• **ASSIGNED TASK**
Copy out each line of the listing that has the word "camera" in it.

• **MATERIAL FOR THIS TASK**
________________________________________

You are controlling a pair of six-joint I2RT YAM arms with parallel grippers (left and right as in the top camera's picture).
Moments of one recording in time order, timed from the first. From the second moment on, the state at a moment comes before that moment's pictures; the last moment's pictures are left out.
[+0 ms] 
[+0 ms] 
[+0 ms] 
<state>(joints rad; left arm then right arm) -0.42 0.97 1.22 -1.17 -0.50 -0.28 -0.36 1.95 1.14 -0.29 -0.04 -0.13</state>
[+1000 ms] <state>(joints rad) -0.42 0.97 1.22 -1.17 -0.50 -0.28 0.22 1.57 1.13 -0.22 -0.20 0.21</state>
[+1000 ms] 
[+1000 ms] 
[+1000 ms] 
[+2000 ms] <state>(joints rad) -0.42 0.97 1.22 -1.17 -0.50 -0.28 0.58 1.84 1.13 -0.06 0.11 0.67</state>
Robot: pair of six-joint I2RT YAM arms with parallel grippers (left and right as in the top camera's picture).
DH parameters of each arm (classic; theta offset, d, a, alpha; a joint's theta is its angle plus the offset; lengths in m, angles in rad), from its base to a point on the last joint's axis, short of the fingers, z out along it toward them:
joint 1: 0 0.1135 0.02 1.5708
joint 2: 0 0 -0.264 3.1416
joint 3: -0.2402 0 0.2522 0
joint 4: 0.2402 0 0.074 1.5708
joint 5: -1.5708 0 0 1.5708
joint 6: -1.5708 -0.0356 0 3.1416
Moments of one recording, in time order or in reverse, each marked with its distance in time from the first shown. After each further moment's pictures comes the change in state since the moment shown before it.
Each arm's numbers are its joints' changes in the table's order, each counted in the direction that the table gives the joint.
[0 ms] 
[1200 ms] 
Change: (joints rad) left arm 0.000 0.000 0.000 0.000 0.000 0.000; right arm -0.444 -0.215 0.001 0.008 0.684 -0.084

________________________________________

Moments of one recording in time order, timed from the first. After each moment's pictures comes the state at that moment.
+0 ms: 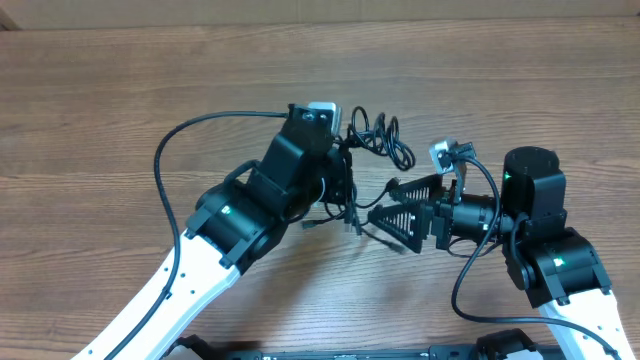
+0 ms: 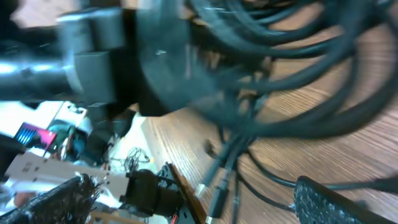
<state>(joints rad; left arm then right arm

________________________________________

• **YOUR RESPONSE**
You are controlling a pair of six-joint I2RT YAM arms with parallel grippers (left and right as in the top camera's picture).
Robot: pair of six-joint I2RT YAM arms with parallel grippers (left and right as in the top camera's picture).

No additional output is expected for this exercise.